Ask HN: Why are frameworks necessary when plain HTML/CSS/JS are simpler? - gymshoes
I just started to learn react and I was making a simple Login form with it.<p>I was thinking to make it similar to the one I had made before and it seemed very much simpler with plain old HTML and CSS.<p>Even though the styling is similar to follow, it&#x27;s very much simpler in plain CSS. Just add text to classes instead of searching for the style in one of the many files.
======
rwieruch
The one question you need to ask yourself when starting a new project: what's
the end goal in size and complexity?

If it's only a static website, for instance a blog or your personal portfolio,
HTML & CSS with a couple of vanilla JavaScript functions is fine. However,
once you add complexity to your application, by using more than a couple of
utility JavaScript functions, there needs to be some kind of "framework" to
organize your View and Logic. React is used when it comes to organizing your
view as components, and JavaScript ES5 and beyond is doing the rest by adding
the necessary business logic. That's what makes React so great in the end,
because most of it simply stays plain JavaScript [0]. React is only the view
layer by organizing your application in components.

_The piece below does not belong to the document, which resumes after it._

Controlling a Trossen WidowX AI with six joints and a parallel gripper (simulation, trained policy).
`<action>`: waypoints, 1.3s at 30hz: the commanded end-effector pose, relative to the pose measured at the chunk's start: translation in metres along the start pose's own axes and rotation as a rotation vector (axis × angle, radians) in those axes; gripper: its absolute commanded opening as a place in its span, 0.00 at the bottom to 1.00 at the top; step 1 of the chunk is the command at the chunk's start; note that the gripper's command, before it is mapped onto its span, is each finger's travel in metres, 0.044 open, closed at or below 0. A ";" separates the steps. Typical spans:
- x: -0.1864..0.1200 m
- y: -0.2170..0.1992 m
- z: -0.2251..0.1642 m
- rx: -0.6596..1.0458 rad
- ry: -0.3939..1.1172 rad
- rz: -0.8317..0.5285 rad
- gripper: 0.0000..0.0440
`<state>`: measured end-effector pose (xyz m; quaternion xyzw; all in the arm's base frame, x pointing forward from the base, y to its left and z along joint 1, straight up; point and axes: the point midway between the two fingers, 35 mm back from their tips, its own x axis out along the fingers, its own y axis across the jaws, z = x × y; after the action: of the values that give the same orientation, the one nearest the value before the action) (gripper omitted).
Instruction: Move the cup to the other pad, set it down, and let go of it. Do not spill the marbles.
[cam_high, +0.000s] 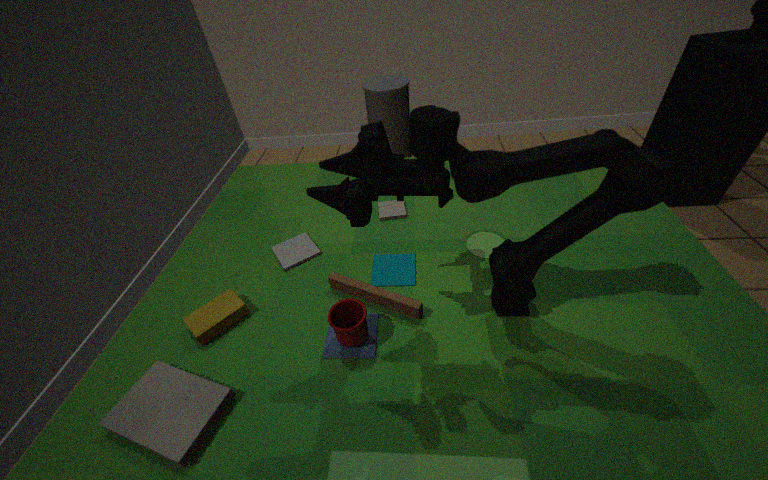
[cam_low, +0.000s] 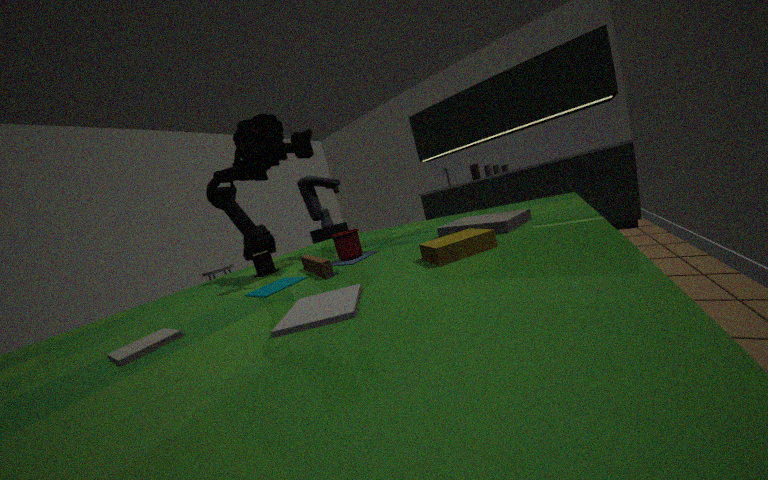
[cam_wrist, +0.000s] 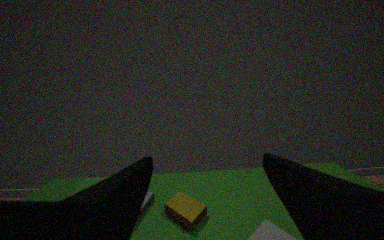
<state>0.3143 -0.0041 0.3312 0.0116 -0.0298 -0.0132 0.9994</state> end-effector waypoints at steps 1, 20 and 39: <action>0.000 0.001 0.000 0.001 0.003 0.002 0.85; 0.014 0.013 0.001 0.094 0.151 0.028 0.18; 0.031 0.036 -0.002 0.290 0.374 0.043 0.27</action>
<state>0.3445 0.0272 0.3323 0.1421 0.1385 0.0132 0.9800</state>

In case you are interested, just recently I had written down my thoughts [1]
on this questions for people learning React, Angular or Vue nowadays, but
questioning why they should learn it in the first place.

\- [0] [https://www.robinwieruch.de/essential-react-libraries-
framew...](https://www.robinwieruch.de/essential-react-libraries-framework)

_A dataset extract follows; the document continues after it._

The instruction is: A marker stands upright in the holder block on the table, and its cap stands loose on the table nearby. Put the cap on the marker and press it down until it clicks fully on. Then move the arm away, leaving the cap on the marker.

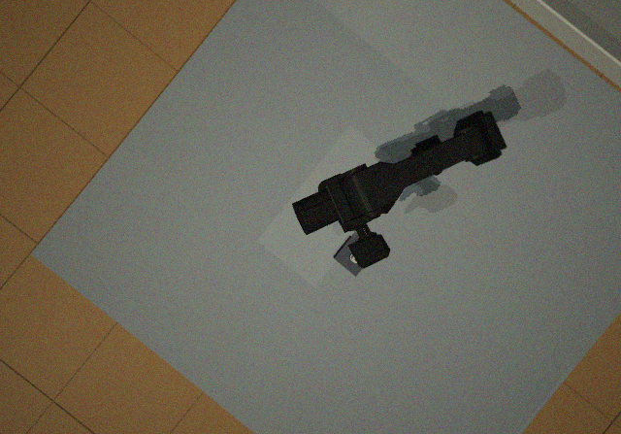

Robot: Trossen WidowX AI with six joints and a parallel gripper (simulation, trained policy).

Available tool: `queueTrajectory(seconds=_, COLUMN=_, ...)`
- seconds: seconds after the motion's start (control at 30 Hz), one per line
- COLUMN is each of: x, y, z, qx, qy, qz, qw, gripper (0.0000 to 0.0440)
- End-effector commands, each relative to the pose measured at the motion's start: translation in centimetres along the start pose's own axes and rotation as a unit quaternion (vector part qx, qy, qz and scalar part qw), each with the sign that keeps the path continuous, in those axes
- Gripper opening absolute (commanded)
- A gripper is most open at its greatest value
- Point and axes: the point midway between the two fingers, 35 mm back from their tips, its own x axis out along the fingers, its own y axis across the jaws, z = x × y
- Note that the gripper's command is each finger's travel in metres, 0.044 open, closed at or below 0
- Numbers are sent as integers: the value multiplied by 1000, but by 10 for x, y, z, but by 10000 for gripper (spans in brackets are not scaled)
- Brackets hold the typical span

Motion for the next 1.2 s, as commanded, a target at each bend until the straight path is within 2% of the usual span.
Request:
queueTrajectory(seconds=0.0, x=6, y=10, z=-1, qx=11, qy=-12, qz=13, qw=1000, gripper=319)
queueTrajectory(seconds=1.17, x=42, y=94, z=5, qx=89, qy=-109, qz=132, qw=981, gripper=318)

\- [1] [https://www.robinwieruch.de/why-frameworks-
matter](https://www.robinwieruch.de/why-frameworks-matter)

------
duzchip
Well yes, for small simple static projects vanilla HTML/CSS/JS(with jquery
though) is probably simpler. The problem is when you reach "real life sized"
projects. When a project should do more than show a form and a few images and
some text.

Frameworks are useful to standardize how many developers in a single project
develop together. It also eases binding dynamic views to datasources
(databases or API:s or similar). And as a third i'd say that many of the
everyday "gotchas" are sorted out in mature frameworks so the developers can
focus on the stuff that actually matters.

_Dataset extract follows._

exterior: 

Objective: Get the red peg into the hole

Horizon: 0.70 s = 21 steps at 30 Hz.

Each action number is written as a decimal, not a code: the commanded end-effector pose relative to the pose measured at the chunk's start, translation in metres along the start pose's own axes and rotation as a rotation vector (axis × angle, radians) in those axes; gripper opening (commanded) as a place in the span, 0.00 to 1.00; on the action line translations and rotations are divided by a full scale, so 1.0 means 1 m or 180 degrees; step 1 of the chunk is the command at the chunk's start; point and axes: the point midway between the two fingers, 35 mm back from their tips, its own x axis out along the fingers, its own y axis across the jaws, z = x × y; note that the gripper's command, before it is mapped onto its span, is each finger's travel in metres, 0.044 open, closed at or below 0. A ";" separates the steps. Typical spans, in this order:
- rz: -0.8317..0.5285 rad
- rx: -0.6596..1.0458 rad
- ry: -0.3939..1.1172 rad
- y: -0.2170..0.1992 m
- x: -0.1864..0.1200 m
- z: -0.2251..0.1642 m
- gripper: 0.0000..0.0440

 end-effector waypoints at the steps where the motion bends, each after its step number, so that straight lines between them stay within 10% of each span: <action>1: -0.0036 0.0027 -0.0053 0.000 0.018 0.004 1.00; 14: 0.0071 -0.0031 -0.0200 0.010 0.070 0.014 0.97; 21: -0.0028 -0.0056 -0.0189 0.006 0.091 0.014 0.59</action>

I am - on the other hand - one of those who argue that frameworks also bring a
lot of evil into development. Especially in JS where frameworks are built on
top of frameworks which are built on top of frameworks. But I wont bring out
those arguments here since the question was "Why to use frameworks" not "Why
to avoid them".

Happy Hacking!

------
matt_s
Frameworks are needed to get developers past disagreements on organization of
code and focus on delivering business value. They also help organize work for
larger teams of people working together.

If you are solo and your application is going to be small they are probably
unnecessary. If you are learning or already know how to use a framework, then
it helps in the long run by taking care of lots of things to make your life
easier.

------
tboyd47
People just don't know how to build a website with plain HTML/CSS anymore.
Frameworks have dominated the front-end for so long, it's just what you do.